**WHAT YOU SHOULD DO:**
Your answer must match the material exactly, line for line.

**COLLECTED DATA:**
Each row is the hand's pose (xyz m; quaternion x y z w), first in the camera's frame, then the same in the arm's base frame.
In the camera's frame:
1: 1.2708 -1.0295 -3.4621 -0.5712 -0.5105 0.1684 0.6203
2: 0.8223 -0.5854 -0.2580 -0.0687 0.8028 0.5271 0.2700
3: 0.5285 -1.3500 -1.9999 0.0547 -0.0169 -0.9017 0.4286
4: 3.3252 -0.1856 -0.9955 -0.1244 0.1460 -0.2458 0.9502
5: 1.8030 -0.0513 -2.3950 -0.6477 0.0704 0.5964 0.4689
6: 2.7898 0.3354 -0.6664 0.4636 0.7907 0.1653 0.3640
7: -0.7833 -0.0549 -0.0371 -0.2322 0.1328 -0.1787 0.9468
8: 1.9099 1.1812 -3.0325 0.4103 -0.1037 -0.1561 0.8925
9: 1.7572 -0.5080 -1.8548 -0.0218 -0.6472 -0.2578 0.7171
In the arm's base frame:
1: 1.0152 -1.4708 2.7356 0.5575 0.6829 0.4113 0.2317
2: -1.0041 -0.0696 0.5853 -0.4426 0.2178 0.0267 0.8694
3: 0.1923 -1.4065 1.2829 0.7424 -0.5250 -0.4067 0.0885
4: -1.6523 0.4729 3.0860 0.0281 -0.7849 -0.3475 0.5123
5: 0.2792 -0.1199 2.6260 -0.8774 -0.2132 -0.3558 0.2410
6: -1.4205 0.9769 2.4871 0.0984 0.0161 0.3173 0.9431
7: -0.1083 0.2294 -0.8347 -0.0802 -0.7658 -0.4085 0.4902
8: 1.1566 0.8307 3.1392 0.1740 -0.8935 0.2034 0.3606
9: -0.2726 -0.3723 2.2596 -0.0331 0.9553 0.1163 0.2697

**OUTPUT BELOW:**
Each row is the hand's pose (xyz m; quaternion x y z w), first in the camera's frame, then the same in the arm's base frame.
In the camera's frame:
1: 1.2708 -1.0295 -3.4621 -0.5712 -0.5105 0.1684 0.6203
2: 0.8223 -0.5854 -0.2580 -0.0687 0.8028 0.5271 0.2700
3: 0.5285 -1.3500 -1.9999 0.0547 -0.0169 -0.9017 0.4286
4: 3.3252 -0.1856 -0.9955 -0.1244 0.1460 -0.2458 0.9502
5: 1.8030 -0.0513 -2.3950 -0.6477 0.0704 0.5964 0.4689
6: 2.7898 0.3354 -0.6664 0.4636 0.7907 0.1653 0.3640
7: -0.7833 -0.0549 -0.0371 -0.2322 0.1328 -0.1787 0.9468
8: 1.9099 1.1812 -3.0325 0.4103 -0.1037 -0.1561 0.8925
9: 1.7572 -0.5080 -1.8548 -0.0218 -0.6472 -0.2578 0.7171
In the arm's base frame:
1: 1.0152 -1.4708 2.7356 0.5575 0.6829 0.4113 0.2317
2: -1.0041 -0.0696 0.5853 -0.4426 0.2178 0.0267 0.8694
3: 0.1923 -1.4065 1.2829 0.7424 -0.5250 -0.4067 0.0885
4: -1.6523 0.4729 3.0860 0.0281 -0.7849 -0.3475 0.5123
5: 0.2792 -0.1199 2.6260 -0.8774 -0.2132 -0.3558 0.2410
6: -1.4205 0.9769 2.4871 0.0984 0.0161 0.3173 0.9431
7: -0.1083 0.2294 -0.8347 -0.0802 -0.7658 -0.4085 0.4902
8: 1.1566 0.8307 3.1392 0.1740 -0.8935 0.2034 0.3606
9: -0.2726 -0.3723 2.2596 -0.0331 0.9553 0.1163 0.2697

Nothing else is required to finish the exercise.